_Action item:_ Reproduce every entry exactly as written.

(Stored dataset items)
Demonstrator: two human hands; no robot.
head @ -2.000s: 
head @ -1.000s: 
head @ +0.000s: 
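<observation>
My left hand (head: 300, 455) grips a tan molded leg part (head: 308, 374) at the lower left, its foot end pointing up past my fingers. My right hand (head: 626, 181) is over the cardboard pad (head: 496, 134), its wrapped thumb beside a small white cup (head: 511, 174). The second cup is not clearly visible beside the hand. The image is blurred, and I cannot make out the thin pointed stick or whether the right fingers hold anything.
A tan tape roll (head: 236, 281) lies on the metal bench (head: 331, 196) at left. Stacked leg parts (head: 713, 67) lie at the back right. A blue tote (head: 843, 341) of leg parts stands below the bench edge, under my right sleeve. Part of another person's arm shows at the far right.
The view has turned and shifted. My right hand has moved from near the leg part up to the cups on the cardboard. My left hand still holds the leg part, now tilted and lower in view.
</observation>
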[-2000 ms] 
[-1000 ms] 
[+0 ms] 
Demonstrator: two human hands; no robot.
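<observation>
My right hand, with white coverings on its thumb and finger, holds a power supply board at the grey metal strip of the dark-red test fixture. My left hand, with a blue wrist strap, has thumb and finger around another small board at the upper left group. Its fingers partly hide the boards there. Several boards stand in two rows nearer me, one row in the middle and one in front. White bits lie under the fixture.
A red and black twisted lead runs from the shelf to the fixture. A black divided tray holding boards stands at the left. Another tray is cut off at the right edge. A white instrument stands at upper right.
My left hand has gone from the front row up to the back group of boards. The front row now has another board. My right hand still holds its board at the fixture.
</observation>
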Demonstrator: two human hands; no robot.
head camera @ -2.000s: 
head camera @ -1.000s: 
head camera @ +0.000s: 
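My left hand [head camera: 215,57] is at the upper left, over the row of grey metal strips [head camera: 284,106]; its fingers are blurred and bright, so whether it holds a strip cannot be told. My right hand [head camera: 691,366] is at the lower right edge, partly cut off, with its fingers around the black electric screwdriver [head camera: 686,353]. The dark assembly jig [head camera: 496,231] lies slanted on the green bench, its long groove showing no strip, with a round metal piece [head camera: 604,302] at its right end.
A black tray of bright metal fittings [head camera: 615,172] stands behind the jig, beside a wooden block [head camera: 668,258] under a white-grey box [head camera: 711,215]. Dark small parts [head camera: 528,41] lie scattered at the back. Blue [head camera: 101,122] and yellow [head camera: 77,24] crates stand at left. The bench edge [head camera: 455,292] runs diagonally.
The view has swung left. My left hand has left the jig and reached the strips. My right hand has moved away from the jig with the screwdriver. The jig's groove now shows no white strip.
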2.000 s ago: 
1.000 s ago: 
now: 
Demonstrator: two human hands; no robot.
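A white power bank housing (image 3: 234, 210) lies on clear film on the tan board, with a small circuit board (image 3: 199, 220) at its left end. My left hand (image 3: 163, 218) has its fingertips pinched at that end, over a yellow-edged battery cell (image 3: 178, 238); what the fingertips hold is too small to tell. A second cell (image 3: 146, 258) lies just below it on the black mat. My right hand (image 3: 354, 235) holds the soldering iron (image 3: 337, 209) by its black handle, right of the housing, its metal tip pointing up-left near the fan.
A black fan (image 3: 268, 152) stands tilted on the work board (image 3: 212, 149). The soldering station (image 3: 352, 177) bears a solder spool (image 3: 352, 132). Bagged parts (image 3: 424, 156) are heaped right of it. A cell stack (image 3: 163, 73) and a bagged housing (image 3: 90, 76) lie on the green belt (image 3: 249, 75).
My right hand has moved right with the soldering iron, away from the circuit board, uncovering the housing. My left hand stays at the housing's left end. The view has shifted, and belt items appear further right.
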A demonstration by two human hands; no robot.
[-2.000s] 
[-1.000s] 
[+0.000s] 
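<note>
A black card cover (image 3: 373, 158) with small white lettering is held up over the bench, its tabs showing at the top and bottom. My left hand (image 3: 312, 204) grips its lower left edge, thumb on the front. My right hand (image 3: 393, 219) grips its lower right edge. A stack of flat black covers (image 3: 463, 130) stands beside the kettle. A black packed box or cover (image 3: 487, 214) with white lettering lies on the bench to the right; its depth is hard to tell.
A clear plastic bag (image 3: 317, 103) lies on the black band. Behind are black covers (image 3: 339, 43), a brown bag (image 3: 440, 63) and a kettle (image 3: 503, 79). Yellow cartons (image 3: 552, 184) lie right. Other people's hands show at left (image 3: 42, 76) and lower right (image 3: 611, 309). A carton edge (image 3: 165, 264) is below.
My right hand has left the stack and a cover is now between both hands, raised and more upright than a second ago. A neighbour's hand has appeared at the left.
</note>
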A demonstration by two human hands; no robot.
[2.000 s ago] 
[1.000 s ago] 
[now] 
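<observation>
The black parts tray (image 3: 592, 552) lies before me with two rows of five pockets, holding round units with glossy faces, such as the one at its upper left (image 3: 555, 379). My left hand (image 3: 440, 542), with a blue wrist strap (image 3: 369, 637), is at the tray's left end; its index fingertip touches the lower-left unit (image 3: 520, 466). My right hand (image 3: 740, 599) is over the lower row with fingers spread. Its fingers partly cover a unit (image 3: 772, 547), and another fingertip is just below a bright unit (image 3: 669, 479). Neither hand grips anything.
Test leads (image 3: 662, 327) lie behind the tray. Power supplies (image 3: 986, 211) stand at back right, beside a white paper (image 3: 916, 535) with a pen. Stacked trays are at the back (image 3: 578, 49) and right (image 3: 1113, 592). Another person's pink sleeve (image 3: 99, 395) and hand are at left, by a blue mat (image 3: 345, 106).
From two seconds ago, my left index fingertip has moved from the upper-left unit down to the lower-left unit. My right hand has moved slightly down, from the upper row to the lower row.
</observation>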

_Written answer:_
Demonstrator: two human hands; no robot.
head @ -2.000s: 
head @ -1.000s: 
head @ +0.000s: 
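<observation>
My left hand (head: 300, 455) grips a tan molded leg part (head: 308, 374) at the lower left, its foot end pointing up past my fingers. My right hand (head: 626, 181) is over the cardboard pad (head: 496, 134), its wrapped thumb beside a small white cup (head: 511, 174). The second cup is not clearly visible beside the hand. The image is blurred, and I cannot make out the thin pointed stick or whether the right fingers hold anything.
A tan tape roll (head: 236, 281) lies on the metal bench (head: 331, 196) at left. Stacked leg parts (head: 713, 67) lie at the back right. A blue tote (head: 843, 341) of leg parts stands below the bench edge, under my right sleeve. Part of another person's arm shows at the far right.
The view has turned and shifted. My right hand has moved from near the leg part up to the cups on the cardboard. My left hand still holds the leg part, now tilted and lower in view.
</observation>
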[-2000 ms] 
[-1000 ms] 
[+0 ms] 
Demonstrator: two human hands; no robot.
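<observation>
My right hand, with white coverings on its thumb and finger, holds a power supply board at the grey metal strip of the dark-red test fixture. My left hand, with a blue wrist strap, has thumb and finger around another small board at the upper left group. Its fingers partly hide the boards there. Several boards stand in two rows nearer me, one row in the middle and one in front. White bits lie under the fixture.
A red and black twisted lead runs from the shelf to the fixture. A black divided tray holding boards stands at the left. Another tray is cut off at the right edge. A white instrument stands at upper right.
My left hand has gone from the front row up to the back group of boards. The front row now has another board. My right hand still holds its board at the fixture.
</observation>
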Demonstrator: two human hands; no robot.
head camera @ -2.000s: 
head camera @ -1.000s: 
head camera @ +0.000s: 
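My left hand [head camera: 215,57] is at the upper left, over the row of grey metal strips [head camera: 284,106]; its fingers are blurred and bright, so whether it holds a strip cannot be told. My right hand [head camera: 691,366] is at the lower right edge, partly cut off, with its fingers around the black electric screwdriver [head camera: 686,353]. The dark assembly jig [head camera: 496,231] lies slanted on the green bench, its long groove showing no strip, with a round metal piece [head camera: 604,302] at its right end.
A black tray of bright metal fittings [head camera: 615,172] stands behind the jig, beside a wooden block [head camera: 668,258] under a white-grey box [head camera: 711,215]. Dark small parts [head camera: 528,41] lie scattered at the back. Blue [head camera: 101,122] and yellow [head camera: 77,24] crates stand at left. The bench edge [head camera: 455,292] runs diagonally.
The view has swung left. My left hand has left the jig and reached the strips. My right hand has moved away from the jig with the screwdriver. The jig's groove now shows no white strip.
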2.000 s ago: 
1.000 s ago: 
now: 
Demonstrator: two human hands; no robot.
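A white power bank housing (image 3: 234, 210) lies on clear film on the tan board, with a small circuit board (image 3: 199, 220) at its left end. My left hand (image 3: 163, 218) has its fingertips pinched at that end, over a yellow-edged battery cell (image 3: 178, 238); what the fingertips hold is too small to tell. A second cell (image 3: 146, 258) lies just below it on the black mat. My right hand (image 3: 354, 235) holds the soldering iron (image 3: 337, 209) by its black handle, right of the housing, its metal tip pointing up-left near the fan.
A black fan (image 3: 268, 152) stands tilted on the work board (image 3: 212, 149). The soldering station (image 3: 352, 177) bears a solder spool (image 3: 352, 132). Bagged parts (image 3: 424, 156) are heaped right of it. A cell stack (image 3: 163, 73) and a bagged housing (image 3: 90, 76) lie on the green belt (image 3: 249, 75).
My right hand has moved right with the soldering iron, away from the circuit board, uncovering the housing. My left hand stays at the housing's left end. The view has shifted, and belt items appear further right.
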A demonstration by two human hands; no robot.
[-2.000s] 
[-1.000s] 
[+0.000s] 
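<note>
A black card cover (image 3: 373, 158) with small white lettering is held up over the bench, its tabs showing at the top and bottom. My left hand (image 3: 312, 204) grips its lower left edge, thumb on the front. My right hand (image 3: 393, 219) grips its lower right edge. A stack of flat black covers (image 3: 463, 130) stands beside the kettle. A black packed box or cover (image 3: 487, 214) with white lettering lies on the bench to the right; its depth is hard to tell.
A clear plastic bag (image 3: 317, 103) lies on the black band. Behind are black covers (image 3: 339, 43), a brown bag (image 3: 440, 63) and a kettle (image 3: 503, 79). Yellow cartons (image 3: 552, 184) lie right. Other people's hands show at left (image 3: 42, 76) and lower right (image 3: 611, 309). A carton edge (image 3: 165, 264) is below.
My right hand has left the stack and a cover is now between both hands, raised and more upright than a second ago. A neighbour's hand has appeared at the left.
</note>
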A demonstration by two human hands; no robot.
[2.000 s ago] 
[1.000 s ago] 
[now] 
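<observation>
The black parts tray (image 3: 592, 552) lies before me with two rows of five pockets, holding round units with glossy faces, such as the one at its upper left (image 3: 555, 379). My left hand (image 3: 440, 542), with a blue wrist strap (image 3: 369, 637), is at the tray's left end; its index fingertip touches the lower-left unit (image 3: 520, 466). My right hand (image 3: 740, 599) is over the lower row with fingers spread. Its fingers partly cover a unit (image 3: 772, 547), and another fingertip is just below a bright unit (image 3: 669, 479). Neither hand grips anything.
Test leads (image 3: 662, 327) lie behind the tray. Power supplies (image 3: 986, 211) stand at back right, beside a white paper (image 3: 916, 535) with a pen. Stacked trays are at the back (image 3: 578, 49) and right (image 3: 1113, 592). Another person's pink sleeve (image 3: 99, 395) and hand are at left, by a blue mat (image 3: 345, 106).
From two seconds ago, my left index fingertip has moved from the upper-left unit down to the lower-left unit. My right hand has moved slightly down, from the upper row to the lower row.
</observation>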

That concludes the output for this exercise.